Tauroursodeoxycholic acid (TUDCA) is a taurine conjugated form of ursodeoxycholic acid (UDCA) with higher hydrophility. To further evaluate the efficacy and safety of TUDCA for primary biliary cholangitis (PBC), we performed this study on Chinese patients. 199 PBC patients were randomly assigned to either 250 mg TUDCA plus UDCA placebo or 250 mg UDCA plus TUDCA placebo, 3 times per day for 24 weeks.

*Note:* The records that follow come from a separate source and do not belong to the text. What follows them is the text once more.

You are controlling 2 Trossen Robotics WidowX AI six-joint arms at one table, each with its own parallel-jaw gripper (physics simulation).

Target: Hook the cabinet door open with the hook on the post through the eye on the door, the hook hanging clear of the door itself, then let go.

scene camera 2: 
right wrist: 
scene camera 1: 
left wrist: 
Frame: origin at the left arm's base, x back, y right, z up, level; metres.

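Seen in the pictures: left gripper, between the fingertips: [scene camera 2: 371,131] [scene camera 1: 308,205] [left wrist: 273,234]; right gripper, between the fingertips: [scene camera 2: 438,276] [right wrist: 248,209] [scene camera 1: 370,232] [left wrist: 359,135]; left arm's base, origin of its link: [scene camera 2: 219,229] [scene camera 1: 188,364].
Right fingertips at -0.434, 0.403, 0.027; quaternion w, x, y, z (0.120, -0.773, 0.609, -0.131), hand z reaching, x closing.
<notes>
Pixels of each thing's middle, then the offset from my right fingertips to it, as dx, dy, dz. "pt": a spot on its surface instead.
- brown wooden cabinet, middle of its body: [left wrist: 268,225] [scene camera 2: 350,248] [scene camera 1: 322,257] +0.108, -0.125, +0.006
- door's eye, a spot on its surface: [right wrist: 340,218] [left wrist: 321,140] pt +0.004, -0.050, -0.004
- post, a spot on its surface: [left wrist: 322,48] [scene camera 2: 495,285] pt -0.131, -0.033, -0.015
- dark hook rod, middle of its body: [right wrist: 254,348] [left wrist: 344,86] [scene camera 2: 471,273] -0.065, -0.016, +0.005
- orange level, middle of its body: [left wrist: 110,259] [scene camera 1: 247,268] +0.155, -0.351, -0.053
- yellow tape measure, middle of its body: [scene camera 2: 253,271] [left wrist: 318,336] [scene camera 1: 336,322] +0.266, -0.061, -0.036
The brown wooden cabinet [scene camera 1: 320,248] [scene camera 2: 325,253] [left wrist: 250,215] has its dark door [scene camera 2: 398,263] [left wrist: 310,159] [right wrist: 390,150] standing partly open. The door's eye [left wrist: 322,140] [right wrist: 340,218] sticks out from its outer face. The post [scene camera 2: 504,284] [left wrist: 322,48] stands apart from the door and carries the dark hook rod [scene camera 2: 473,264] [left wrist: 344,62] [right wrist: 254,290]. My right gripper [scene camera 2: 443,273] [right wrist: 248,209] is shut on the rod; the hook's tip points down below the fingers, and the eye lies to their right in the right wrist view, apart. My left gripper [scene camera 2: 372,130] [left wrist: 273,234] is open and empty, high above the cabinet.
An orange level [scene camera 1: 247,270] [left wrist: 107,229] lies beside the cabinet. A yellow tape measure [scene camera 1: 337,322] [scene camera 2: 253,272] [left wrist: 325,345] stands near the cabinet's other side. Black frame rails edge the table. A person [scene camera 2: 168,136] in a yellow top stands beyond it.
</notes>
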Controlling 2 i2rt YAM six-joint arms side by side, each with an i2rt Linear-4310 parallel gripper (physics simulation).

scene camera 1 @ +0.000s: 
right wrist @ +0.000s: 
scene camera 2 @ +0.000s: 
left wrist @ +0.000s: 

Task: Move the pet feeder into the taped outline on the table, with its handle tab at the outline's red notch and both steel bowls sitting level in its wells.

The primary endpoint was defined as percentage of patients achieving serum alkaline phosphatase (ALP) reduction of more than 25% from baseline. At week 24, 75.97% of patients in the TUDCA group and 80.88% of patients in the UDCA group achieved a serum ALP reduction of more than 25% from baseline (P = 0.453). The percentage of patients with serum ALP levels declined more than 40% following 24 weeks of treatment was 55.81% in the TUDCA group and 52.94% in the UDCA group (P = 0.699). Both groups showed similar improvement in serum levels of ALP, aspartate aminotransferase, and total bilirubin (P > 0.05). The proportion of patients with pruritus/scratch increased from 1.43% to 10.00% in UDCA group, while there's no change in TUDCA group (P = 0.023). Both drugs were well tolerated, with comparable adverse event rates between the 2 groups. TUDCA is safe and as efficacious as UDCA for the treatment of PBC, and may be better to relieve symptoms than UDCA.